- Required work -
Your answer should hold every line of the records below that contains the string "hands".

[Data extracted from a collection]
┄┄┄┄┄┄

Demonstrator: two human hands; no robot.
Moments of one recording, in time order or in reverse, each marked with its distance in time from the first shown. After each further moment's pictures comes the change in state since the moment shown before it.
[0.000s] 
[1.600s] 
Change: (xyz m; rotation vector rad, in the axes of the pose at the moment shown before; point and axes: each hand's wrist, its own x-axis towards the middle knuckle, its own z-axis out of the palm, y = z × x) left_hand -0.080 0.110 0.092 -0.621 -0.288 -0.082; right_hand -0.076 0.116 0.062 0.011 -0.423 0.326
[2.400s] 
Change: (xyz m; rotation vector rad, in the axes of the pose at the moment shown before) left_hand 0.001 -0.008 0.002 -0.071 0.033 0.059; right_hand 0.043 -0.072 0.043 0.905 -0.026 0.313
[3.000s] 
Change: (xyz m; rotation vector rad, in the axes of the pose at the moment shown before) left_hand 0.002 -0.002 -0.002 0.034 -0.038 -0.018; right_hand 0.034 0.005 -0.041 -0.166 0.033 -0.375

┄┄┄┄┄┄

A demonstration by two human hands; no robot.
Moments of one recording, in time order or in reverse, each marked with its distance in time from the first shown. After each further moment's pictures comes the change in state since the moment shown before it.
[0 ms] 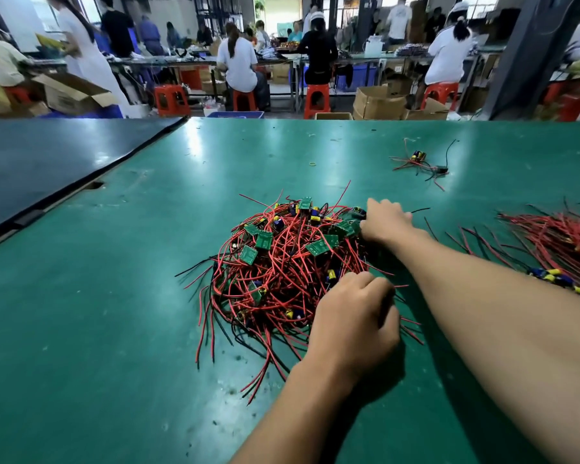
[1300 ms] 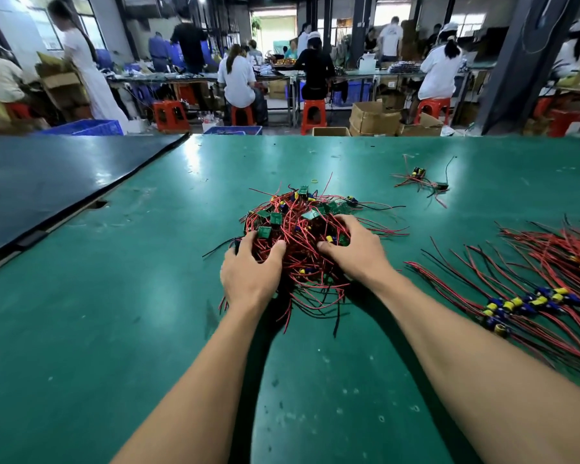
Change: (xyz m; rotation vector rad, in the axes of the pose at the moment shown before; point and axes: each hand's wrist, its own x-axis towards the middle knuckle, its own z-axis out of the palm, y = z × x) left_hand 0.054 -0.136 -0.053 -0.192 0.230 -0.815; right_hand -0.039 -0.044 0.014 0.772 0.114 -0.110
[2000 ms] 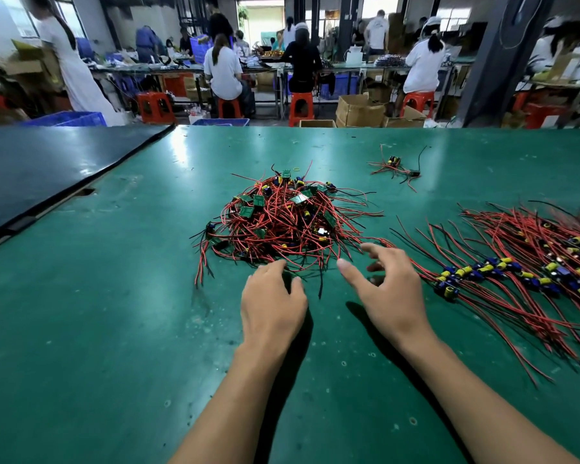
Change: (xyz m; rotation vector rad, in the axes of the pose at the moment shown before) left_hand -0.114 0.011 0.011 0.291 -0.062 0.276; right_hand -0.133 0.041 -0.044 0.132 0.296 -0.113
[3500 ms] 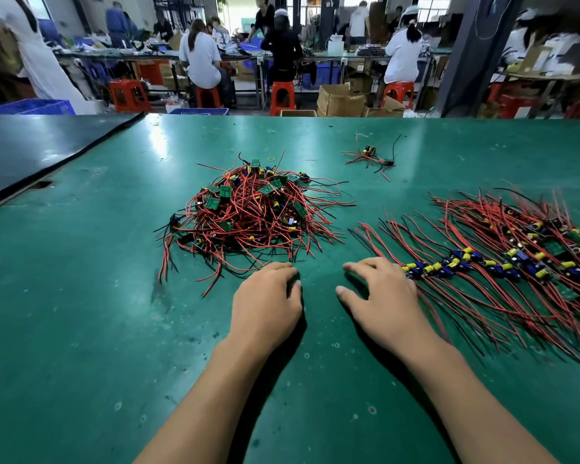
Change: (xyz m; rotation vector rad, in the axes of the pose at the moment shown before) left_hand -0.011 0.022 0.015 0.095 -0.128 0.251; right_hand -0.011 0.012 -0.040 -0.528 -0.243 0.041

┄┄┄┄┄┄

- Result of this exercise -
Demonstrator: two human hands; no robot.
A demonstration by two human hands; no robot.

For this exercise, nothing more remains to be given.